- _WHAT IS BEING ASKED_: Whether an entry is long or short, retype it exactly.

*** EXERCISE MATERIALS ***

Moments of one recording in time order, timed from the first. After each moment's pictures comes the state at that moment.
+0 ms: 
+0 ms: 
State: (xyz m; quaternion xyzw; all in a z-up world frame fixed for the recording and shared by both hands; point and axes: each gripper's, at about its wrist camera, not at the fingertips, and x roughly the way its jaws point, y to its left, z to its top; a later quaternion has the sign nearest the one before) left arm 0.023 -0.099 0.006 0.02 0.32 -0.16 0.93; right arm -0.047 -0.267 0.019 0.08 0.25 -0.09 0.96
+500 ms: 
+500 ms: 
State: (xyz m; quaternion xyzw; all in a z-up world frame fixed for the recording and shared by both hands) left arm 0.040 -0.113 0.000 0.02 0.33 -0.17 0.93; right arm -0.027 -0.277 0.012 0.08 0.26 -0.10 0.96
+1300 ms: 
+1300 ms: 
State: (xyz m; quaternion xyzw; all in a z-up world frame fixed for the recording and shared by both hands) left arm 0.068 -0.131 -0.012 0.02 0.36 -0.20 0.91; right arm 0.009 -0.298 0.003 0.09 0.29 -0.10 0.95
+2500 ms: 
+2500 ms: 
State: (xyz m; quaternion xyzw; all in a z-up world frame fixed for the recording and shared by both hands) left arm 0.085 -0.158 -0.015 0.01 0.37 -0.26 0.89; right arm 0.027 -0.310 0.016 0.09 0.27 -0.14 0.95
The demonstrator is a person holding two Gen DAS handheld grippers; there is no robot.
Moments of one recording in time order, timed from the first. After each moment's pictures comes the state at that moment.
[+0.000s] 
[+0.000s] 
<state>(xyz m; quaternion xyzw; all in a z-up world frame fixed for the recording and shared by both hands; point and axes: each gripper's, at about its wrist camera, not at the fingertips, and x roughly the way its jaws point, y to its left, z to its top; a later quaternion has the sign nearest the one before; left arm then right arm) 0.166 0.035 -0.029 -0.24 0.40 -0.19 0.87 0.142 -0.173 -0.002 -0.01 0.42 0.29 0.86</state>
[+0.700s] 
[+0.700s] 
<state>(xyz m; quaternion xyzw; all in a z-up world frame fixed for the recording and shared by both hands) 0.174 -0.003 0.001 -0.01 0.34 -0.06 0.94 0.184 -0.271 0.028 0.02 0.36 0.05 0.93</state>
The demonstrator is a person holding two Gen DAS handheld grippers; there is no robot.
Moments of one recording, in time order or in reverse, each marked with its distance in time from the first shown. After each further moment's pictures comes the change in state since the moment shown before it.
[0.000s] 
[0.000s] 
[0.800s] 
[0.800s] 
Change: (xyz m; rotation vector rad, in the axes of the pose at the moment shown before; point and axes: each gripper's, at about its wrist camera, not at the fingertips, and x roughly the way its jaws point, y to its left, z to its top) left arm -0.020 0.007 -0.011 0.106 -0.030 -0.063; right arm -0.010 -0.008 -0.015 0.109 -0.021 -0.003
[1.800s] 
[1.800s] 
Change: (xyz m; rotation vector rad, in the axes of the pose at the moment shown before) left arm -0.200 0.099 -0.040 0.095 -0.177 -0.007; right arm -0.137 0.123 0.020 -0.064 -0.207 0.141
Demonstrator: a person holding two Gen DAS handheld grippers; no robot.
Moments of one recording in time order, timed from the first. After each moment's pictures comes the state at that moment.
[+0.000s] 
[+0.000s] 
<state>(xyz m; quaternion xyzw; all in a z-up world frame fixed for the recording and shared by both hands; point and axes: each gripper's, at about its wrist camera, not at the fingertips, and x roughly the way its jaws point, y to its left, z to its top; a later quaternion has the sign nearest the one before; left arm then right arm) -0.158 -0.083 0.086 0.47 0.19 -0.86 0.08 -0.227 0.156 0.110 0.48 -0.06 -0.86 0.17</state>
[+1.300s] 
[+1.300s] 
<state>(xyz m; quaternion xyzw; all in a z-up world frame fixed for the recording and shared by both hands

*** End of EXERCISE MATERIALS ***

- _RESPONSE AREA_:
Moments of one recording in time order, timed from the first. After each moment's pictures comes the state at that moment.
+0 ms: 
+0 ms: 
State: (xyz m; quaternion xyzw; all in a z-up world frame fixed for the recording and shared by both hands; point and axes: each gripper's, at about its wrist camera, not at the fingertips, and x roughly the way its jaws point, y to its left, z to its top; a later quaternion has the sign nearest the one before) left arm 0.023 -0.099 0.006 0.02 0.32 -0.16 0.93; right arm -0.047 -0.267 0.019 0.08 0.25 -0.09 0.96
+500 ms: 
+500 ms: 
State: (xyz m; quaternion xyzw; all in a z-up world frame fixed for the recording and shared by both hands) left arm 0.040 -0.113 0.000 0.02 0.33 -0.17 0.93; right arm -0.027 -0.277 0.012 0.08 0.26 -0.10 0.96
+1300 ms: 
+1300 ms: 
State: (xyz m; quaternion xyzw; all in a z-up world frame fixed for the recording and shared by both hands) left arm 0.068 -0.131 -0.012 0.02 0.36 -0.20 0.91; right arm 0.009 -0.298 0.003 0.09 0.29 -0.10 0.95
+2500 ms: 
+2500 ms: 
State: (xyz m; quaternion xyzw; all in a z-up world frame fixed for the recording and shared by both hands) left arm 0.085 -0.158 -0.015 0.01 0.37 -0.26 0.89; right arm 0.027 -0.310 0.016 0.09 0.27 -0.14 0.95
The demonstrator is a person holding two Gen DAS handheld grippers; there is no robot.
Moments of one recording in time order, timed from the first. After each moment's pictures comes the state at that moment.
[+0.000s] 
[+0.000s] 
<state>(xyz m; quaternion xyzw; all in a z-up world frame fixed for the recording and shared by both hands; point and axes: each gripper's, at about its wrist camera, not at the fingertips, and x roughly the way its jaws point, y to its left, z to its top; a later quaternion has the sign nearest the one before; left arm then right arm) 0.166 0.035 -0.029 -0.24 0.40 -0.19 0.87 0.142 -0.173 -0.002 -0.01 0.42 0.29 0.86</state>
[+0.700s] 
[+0.700s] 
<state>(xyz m; quaternion xyzw; all in a z-up world frame fixed for the recording and shared by both hands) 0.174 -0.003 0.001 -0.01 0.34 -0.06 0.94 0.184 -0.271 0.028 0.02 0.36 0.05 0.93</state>
The demonstrator is a person holding two Gen DAS handheld grippers; there is no robot.
Moments of one recording, in time order or in reverse, each marked with its distance in time from the first shown. After each further moment's pictures comes the change in state since the moment shown before it.
[0.000s] 
[0.000s] 
[0.800s] 
[0.800s] 
Change: (xyz m; rotation vector rad, in the axes of the pose at the moment shown before; point and axes: each gripper's, at about its wrist camera, not at the fingertips, and x roughly the way its jaws point, y to its left, z to its top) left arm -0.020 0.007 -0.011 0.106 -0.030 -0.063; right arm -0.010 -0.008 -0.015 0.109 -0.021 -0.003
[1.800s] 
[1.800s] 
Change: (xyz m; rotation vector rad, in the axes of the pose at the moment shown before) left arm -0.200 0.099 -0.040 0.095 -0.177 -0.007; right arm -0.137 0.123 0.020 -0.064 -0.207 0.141
Demonstrator: a person holding two Gen DAS handheld grippers; no robot.
Moments of one recording in time order, timed from the first. After each moment's pictures comes the state at that moment.
[+0.000s] 
[+0.000s] 
<state>(xyz m; quaternion xyzw; all in a z-up world frame fixed for the recording and shared by both hands; point and axes: each gripper's, at about its wrist camera, not at the fingertips, and x roughly the way its jaws point, y to its left, z to its top; a later quaternion has the sign nearest the one before; left arm then right arm) -0.158 -0.083 0.086 0.47 0.19 -0.86 0.08 -0.227 0.156 0.110 0.48 -0.06 -0.86 0.17</state>
[+1.300s] 
[+1.300s] 
<state>(xyz m; quaternion xyzw; all in a z-up world frame fixed for the recording and shared by both hands

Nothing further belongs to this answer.